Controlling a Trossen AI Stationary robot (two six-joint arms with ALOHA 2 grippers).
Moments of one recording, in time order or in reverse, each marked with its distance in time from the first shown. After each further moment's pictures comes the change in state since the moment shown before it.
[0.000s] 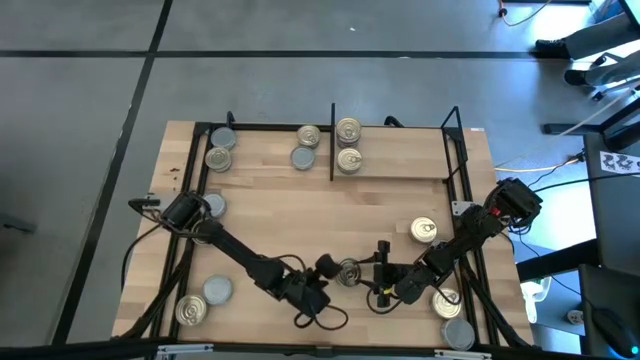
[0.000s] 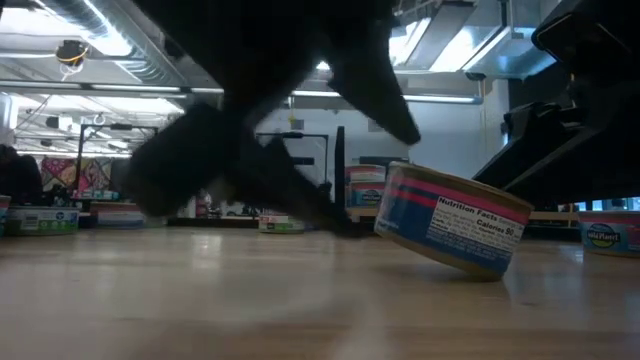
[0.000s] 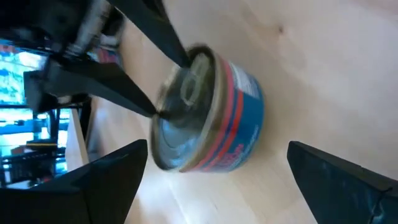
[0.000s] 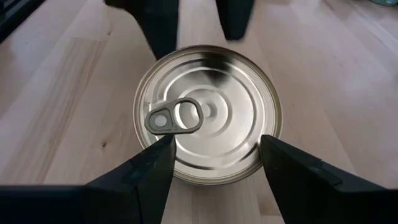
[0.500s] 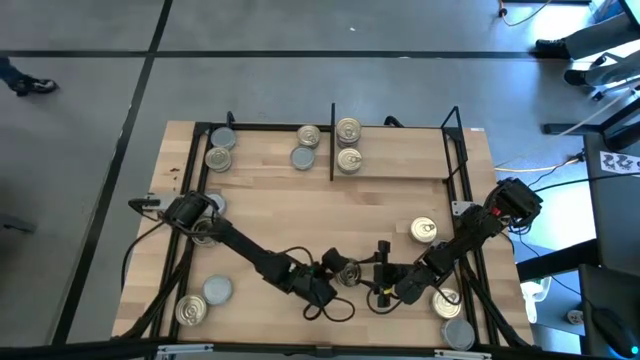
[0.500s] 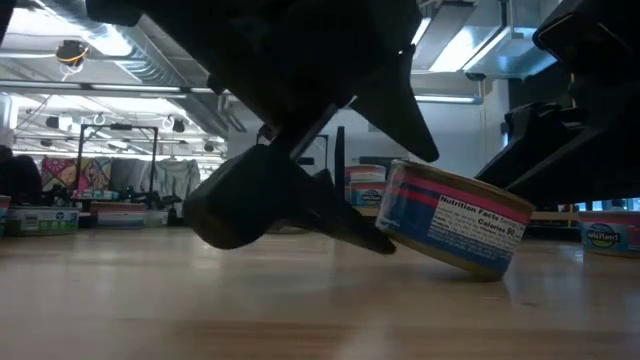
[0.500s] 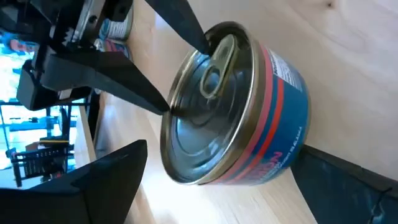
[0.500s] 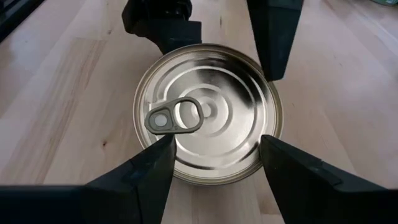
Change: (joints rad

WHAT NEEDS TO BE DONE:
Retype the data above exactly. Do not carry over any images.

SOLUTION:
Controlling a Trossen AI Stationary robot (two six-joint arms with ALOHA 2 grippers).
Moments of one recording, in time order or in reverse, each marked with its distance in time from the first shown. After each further moment's pictures comes the change in state since the moment shown before it.
[0.000s] 
[0.000s] 
[0.000s] 
[0.000s] 
[0.500s] 
[0.500s] 
[0.500s] 
[0.500s] 
Change: (joints rad

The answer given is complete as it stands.